Stored items:
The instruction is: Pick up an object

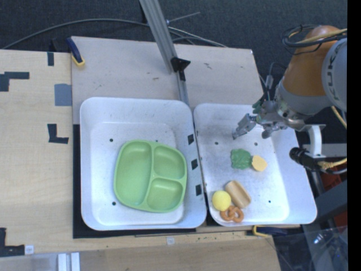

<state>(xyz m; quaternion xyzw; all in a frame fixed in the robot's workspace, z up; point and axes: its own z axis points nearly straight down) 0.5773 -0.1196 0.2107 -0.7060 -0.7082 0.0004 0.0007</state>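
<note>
We see the gripper [255,127] above the right bin [293,208], its jaws spread and holding nothing. The green broccoli piece [241,158] lies at five o'clock of them, touching a yellow slice [259,164]. Near the bin's six o'clock edge cluster a hot dog [238,193], a lemon [221,200] and a pretzel [232,214], hard to make out. The left bin [90,151] holds a green divided plate [150,175].

Green broccoli [241,158] touches a yellow slice [259,164] at its 3 o'clock; lemon [221,200], hotdog [238,193], pretzel [232,214] cluster toward 6 o'clock.
</note>
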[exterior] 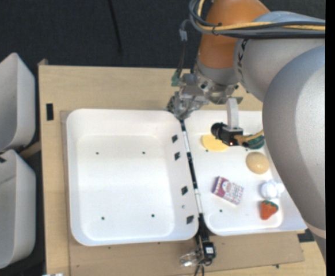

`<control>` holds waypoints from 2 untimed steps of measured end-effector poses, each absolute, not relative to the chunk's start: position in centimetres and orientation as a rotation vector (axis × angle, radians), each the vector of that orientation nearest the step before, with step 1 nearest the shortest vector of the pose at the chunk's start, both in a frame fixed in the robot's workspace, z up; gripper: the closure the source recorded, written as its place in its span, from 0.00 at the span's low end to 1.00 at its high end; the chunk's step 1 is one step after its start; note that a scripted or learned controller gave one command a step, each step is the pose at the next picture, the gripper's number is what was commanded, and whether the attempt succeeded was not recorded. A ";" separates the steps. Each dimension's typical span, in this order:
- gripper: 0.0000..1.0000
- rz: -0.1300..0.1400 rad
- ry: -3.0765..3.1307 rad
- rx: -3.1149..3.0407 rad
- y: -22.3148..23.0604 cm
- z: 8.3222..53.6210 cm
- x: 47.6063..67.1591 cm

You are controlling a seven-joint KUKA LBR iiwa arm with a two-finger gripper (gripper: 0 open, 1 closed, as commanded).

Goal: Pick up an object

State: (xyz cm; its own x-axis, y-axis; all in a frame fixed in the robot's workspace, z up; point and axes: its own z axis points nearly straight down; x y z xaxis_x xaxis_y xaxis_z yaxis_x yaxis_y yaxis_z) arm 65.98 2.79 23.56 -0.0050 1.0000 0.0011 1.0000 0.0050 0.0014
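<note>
A: Strawberry (269, 210) sits in the near corner of the right bin (242, 230), just beside a white ball (267, 189). Small box (228, 190) lies flat, apart from both.

B: Gripper (183, 103) position?

A: Over the far end of the wall between the two bins. Spread or closed: cannot tell at this angle.

B: Best target?

A: Box, I judge: clear room all round. Come toward the near side, descend straight, close across its narrow sides. Ball and egg-shaped lump (258, 163) would likely roll; yellow disc (213, 144) lies too flat.
</note>
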 end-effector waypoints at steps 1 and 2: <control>1.00 0.003 2.228 2.216 6.5 26.2 62.6; 1.00 -0.005 2.207 2.232 -4.6 26.9 57.6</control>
State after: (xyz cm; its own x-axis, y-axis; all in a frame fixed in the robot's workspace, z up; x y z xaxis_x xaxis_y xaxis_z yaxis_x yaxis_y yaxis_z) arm 57.63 -4.62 26.87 0.0110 0.9999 -0.0044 0.9999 -0.0110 -0.0005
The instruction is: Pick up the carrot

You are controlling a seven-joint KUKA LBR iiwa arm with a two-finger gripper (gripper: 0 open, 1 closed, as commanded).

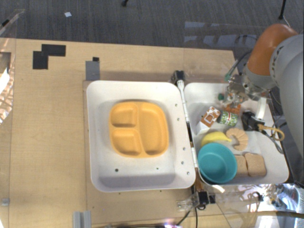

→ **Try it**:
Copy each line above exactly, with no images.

→ **Answer to the exercise**:
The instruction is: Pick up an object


<state>(xyz m; quaternion xyzw; all in a frame fixed in the robot's workspace, z up; point and axes: its own z axis points nearly straight down) 0.5773 -0.1196 0.2107 -0.7060 -0.7082 0.0004 0.0007</state>
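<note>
We see the gripper [255,127] above the right bin [293,208], its jaws spread and holding nothing. The green broccoli piece [241,158] lies at five o'clock of them, touching a yellow slice [259,164]. Near the bin's six o'clock edge cluster a hot dog [238,193], a lemon [221,200] and a pretzel [232,214], hard to make out. The left bin [90,151] holds a green divided plate [150,175].

Green broccoli [241,158] touches a yellow slice [259,164] at its 3 o'clock; lemon [221,200], hotdog [238,193], pretzel [232,214] cluster toward 6 o'clock.
</note>
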[exterior] 

`<control>` holds waypoints from 2 untimed steps of measured end-effector poses, each absolute, not relative to the chunk's start: position in centimetres and orientation as a rotation vector (axis × angle, radians), each the vector of that orientation nearest the step before, with step 1 nearest the shortest vector of the pose at the chunk's start, both in a frame fixed in the robot's workspace, z up; gripper: the closure the source recorded, written as its place in its span, from 0.00 at the span's low end to 1.00 at its high end; the chunk's step 1 is one step after its start; note that a scripted or learned controller gave one command a step, each step is the pose at the next picture, the gripper's number is what was commanded, and whether the attempt succeeded was not recorded. A ";" separates the steps. Each dimension's typical span, in this order:
- gripper: 0.0000..1.0000
- rz: -0.1300..0.1400 rad
- ry: -3.0765..3.1307 rad
- rx: -3.1149..3.0407 rad
- y: -22.3148..23.0604 cm
- z: 8.3222..53.6210 cm
- x: 47.6063..67.1591 cm

You are controlling a seven-joint KUKA LBR iiwa arm with a two-finger gripper (gripper: 0 open, 1 closed, as commanded).

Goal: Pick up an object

State: (xyz cm; its own x-axis, y-axis; all in a frame fixed in the robot's workspace, z up; point and axes: its own z axis points nearly straight down; x y z xaxis_x xaxis_y xaxis_z yaxis_x yaxis_y yaxis_z) arm 65.98 2.79 23.56 -0.0050 1.0000 0.0011 1.0000 0.0050 0.0014
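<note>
A: Strawberry (269, 210) sits in the near corner of the right bin (242, 230), just beside a white ball (267, 189). Small box (228, 190) lies flat, apart from both.

B: Gripper (183, 103) position?

A: Over the far end of the wall between the two bins. Spread or closed: cannot tell at this angle.

B: Best target?

A: Box, I judge: clear room all round. Come toward the near side, descend straight, close across its narrow sides. Ball and egg-shaped lump (258, 163) would likely roll; yellow disc (213, 144) lies too flat.
</note>
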 end-effector waypoints at steps 1 and 2: <control>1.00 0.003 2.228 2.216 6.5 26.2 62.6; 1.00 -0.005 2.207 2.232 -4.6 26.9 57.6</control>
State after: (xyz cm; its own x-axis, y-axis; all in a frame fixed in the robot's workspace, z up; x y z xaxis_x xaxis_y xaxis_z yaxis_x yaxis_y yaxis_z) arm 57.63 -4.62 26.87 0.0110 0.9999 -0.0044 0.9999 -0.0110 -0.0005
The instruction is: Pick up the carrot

You are controlling a seven-joint KUKA LBR iiwa arm with a two-finger gripper (gripper: 0 open, 1 closed, as commanded).

This exercise is complete.